> [Work required] Apart from the images, output the data below exactly.

> [Data shown]
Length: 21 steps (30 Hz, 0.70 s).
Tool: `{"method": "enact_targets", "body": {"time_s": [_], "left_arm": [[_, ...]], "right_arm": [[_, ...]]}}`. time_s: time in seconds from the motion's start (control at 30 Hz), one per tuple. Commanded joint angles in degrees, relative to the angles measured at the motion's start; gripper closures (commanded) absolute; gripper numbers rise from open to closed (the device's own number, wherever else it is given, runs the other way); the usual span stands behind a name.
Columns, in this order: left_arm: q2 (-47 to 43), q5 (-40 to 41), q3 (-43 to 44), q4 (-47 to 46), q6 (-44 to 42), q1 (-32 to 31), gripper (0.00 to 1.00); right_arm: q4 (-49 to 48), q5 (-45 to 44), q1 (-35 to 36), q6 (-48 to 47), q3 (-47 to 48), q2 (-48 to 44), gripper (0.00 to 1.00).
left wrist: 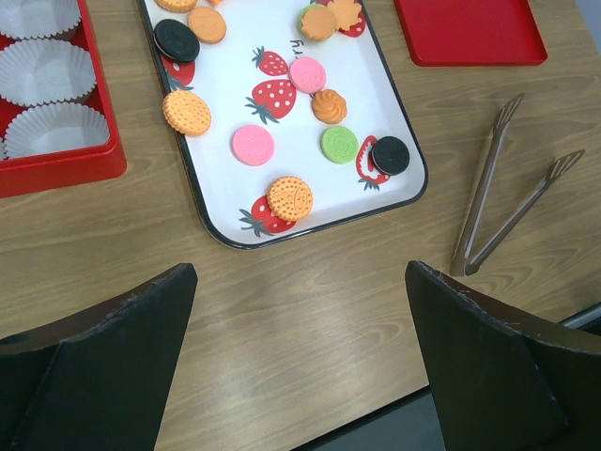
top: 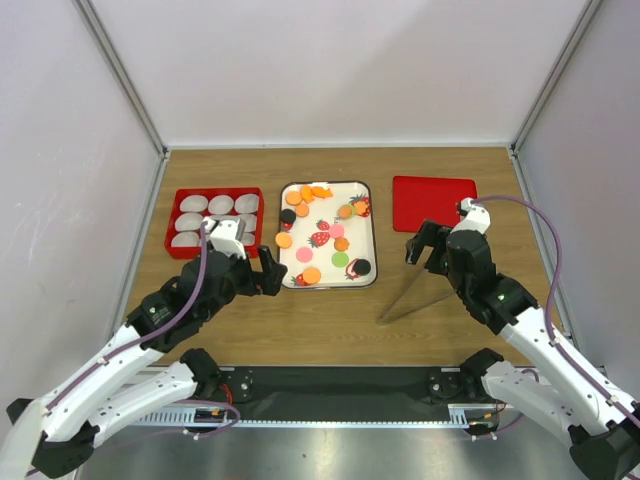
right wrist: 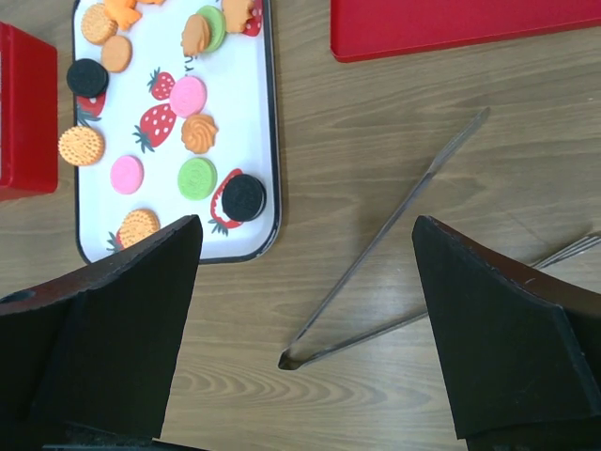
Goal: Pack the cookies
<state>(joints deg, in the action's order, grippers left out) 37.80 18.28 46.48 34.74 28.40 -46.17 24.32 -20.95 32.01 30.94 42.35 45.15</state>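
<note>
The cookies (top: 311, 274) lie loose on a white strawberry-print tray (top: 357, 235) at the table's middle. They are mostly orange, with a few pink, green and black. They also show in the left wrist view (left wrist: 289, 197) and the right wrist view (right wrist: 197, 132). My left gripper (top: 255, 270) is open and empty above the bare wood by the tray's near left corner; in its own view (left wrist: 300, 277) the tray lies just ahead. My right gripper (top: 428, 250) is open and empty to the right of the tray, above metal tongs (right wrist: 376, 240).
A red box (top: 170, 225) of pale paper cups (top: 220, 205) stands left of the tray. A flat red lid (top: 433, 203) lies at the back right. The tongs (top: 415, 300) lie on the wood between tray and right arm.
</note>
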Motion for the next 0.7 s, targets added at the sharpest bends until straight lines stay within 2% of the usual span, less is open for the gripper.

> [Reply]
Length: 21 steps (30 Hz, 0.70 s).
Tool: `{"method": "enact_targets", "body": {"time_s": [_], "left_arm": [[_, ...]], "right_arm": [[_, ...]]}}`. time_s: time in seconds from the motion's start (control at 30 Hz), one per tuple. Commanded joint angles in degrees, relative to the angles measured at the motion's start; gripper closures (commanded) absolute; gripper numbers rise from open to closed (the device's own number, wherever else it is given, runs the other way); the usual span stands behind a name.
Columns, in this order: left_arm: q2 (-47 to 43), q5 (-40 to 41), q3 (-43 to 44), q4 (-47 to 46), q6 (-44 to 42), q1 (-32 to 31), gripper (0.00 to 1.00); right_arm: q4 (-49 to 48), q5 (-45 to 44), q1 (-35 to 36), q6 (-48 to 47), q3 (-47 to 48), q2 (-48 to 44), gripper (0.00 to 1.00).
left wrist: 
top: 
right wrist: 
Goal: Pack the cookies
<state>(joints deg, in the action's order, grippers left out) 37.80 18.28 46.48 34.74 28.40 -46.17 24.32 -20.95 32.01 30.94 42.35 45.15</state>
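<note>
The cookies (top: 311, 274) lie loose on a white strawberry-print tray (top: 357, 235) at the table's middle. They are mostly orange, with a few pink, green and black. They also show in the left wrist view (left wrist: 289, 197) and the right wrist view (right wrist: 197, 132). My left gripper (top: 255, 270) is open and empty above the bare wood by the tray's near left corner; in its own view (left wrist: 300, 277) the tray lies just ahead. My right gripper (top: 428, 250) is open and empty to the right of the tray, above metal tongs (right wrist: 376, 240).
A red box (top: 170, 225) of pale paper cups (top: 220, 205) stands left of the tray. A flat red lid (top: 433, 203) lies at the back right. The tongs (top: 415, 300) lie on the wood between tray and right arm.
</note>
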Motion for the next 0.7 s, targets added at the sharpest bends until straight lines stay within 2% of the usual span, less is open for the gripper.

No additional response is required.